Write each entry down again precisely, skipping nothing.

-- Input for this task follows --

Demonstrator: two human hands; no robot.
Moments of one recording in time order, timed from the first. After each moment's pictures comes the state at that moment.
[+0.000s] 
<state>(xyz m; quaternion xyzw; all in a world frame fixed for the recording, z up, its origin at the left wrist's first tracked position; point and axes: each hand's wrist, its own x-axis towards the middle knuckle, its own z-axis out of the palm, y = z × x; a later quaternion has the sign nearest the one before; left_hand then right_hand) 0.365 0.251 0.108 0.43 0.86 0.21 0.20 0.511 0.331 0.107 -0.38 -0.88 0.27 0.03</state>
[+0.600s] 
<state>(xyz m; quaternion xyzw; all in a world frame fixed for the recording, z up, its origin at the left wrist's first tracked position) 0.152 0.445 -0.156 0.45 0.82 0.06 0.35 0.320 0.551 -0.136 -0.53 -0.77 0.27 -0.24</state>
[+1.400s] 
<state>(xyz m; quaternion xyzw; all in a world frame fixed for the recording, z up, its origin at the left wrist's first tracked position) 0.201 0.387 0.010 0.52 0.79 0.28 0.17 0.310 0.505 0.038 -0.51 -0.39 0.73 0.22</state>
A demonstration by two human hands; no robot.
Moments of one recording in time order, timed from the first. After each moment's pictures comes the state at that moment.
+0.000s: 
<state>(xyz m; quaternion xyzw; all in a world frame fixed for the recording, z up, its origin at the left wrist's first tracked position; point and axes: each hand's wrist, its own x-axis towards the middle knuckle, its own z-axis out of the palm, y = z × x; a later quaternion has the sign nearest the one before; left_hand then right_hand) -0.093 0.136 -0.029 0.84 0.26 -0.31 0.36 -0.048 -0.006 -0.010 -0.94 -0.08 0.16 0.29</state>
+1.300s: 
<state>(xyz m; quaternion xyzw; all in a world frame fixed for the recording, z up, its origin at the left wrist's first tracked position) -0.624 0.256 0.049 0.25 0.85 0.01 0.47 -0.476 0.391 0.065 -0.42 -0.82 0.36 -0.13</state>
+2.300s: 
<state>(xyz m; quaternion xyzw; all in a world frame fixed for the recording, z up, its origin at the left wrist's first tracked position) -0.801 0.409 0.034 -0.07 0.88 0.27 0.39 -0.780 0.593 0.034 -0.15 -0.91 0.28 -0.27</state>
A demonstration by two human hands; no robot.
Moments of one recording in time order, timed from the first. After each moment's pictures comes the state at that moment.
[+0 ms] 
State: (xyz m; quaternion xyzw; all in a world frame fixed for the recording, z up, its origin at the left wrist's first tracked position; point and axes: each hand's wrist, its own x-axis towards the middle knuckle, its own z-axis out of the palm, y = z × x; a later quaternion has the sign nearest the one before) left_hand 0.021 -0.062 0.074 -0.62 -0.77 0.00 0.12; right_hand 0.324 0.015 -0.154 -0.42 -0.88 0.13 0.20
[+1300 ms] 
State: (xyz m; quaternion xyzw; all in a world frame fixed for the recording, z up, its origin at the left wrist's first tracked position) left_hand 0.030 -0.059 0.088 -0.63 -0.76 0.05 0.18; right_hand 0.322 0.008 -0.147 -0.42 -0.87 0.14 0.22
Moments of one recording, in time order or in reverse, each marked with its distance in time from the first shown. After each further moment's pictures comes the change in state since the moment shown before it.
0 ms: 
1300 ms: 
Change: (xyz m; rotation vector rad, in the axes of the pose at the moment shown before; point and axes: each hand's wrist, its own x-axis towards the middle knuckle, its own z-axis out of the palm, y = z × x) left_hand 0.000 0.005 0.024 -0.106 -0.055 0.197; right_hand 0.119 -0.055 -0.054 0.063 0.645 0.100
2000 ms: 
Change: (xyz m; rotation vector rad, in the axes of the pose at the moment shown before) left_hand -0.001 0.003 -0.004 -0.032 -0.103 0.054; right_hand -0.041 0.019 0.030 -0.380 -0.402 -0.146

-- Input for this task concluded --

▸ Answer for the task
Demonstrator: two human hands; no robot.
Moments of one recording in time order, timed from the first. After each moment's pictures comes the state at that moment.
[+0.000s] 
<state>(xyz m; quaternion xyzw; all in a world frame fixed for the recording, z up, its origin at the left wrist's first tracked position; point and axes: each hand's wrist, its own x-axis towards the middle knuckle, its own z-axis out of the palm, y = z × x; a later quaternion has the sign nearest the one before; left_hand then right_hand) 0.365 0.251 0.108 0.43 0.86 0.21 0.20 0.511 0.331 0.107 -0.38 -0.88 0.27 0.03</state>
[+0.600s] 
<state>(xyz m; quaternion xyzw; all in a world frame fixed for the recording, z up, its origin at the left wrist's first tracked position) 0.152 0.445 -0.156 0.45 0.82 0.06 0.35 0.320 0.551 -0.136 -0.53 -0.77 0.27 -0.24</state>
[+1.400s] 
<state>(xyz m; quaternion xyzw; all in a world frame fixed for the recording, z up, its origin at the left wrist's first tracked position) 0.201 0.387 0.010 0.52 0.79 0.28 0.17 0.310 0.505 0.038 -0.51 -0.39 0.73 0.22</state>
A demonstration by two human hands; no robot.
Moments of one recording in time order, timed from the first. After each moment's pictures comes the state at that moment.
+0.000s: 
<state>(xyz m; quaternion xyzw; all in a world frame fixed for the recording, z up, its origin at the left wrist's first tracked position; point and axes: each hand's wrist, its own x-axis towards the middle knuckle, its own z-axis out of the palm, y = z × x; a later quaternion has the sign nearest the one before; left_hand then right_hand) -0.093 0.136 -0.029 0.84 0.26 -0.31 0.36 -0.048 -0.006 -0.010 -0.94 -0.08 0.16 0.29</state>
+1.300s: 
<state>(xyz m; quaternion xyzw; all in a world frame fixed for the recording, z up, its origin at the left wrist's first tracked position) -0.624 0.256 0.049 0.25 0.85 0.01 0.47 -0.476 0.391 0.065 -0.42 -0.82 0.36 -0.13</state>
+2.300s: 
<state>(xyz m; quaternion xyzw; all in a world frame fixed for the recording, z up, its origin at the left wrist's first tracked position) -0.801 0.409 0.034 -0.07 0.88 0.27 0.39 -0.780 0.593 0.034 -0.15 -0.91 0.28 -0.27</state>
A demonstration by two human hands; no robot.
Moments of one recording in time order, timed from the first. After each moment's pictures comes the state at that moment.
[+0 ms] 
State: (xyz m; quaternion xyzw; all in a world frame fixed for the recording, z up, its origin at the left wrist's first tracked position; point and axes: each hand's wrist, its own x-axis towards the middle knuckle, its own z-axis out of the palm, y = z × x; a later quaternion has the sign nearest the one before) left_hand 0.021 -0.062 0.074 -0.62 -0.77 0.00 0.12; right_hand 0.324 0.015 -0.154 -0.42 -0.88 0.13 0.20
[+1300 ms] 
State: (xyz m; quaternion xyzw; all in a world frame fixed for the recording, z up, its origin at the left wrist's first tracked position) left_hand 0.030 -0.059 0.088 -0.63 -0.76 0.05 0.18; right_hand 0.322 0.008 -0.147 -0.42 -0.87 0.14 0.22
Moments of one recording, in time order or in reverse, each marked with its distance in time from the first shown. After each further moment's pictures comes the change in state since the moment shown before it.
0 ms: 
1300 ms: 
Change: (xyz m; rotation vector rad, in the axes of the pose at the moment shown before; point and axes: each hand's wrist, its own x-axis towards the middle knuckle, its own z-axis out of the palm, y = z × x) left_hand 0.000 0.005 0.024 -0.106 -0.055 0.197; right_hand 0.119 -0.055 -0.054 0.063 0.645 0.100
2000 ms: 
Change: (xyz m; rotation vector rad, in the axes of the pose at the moment shown before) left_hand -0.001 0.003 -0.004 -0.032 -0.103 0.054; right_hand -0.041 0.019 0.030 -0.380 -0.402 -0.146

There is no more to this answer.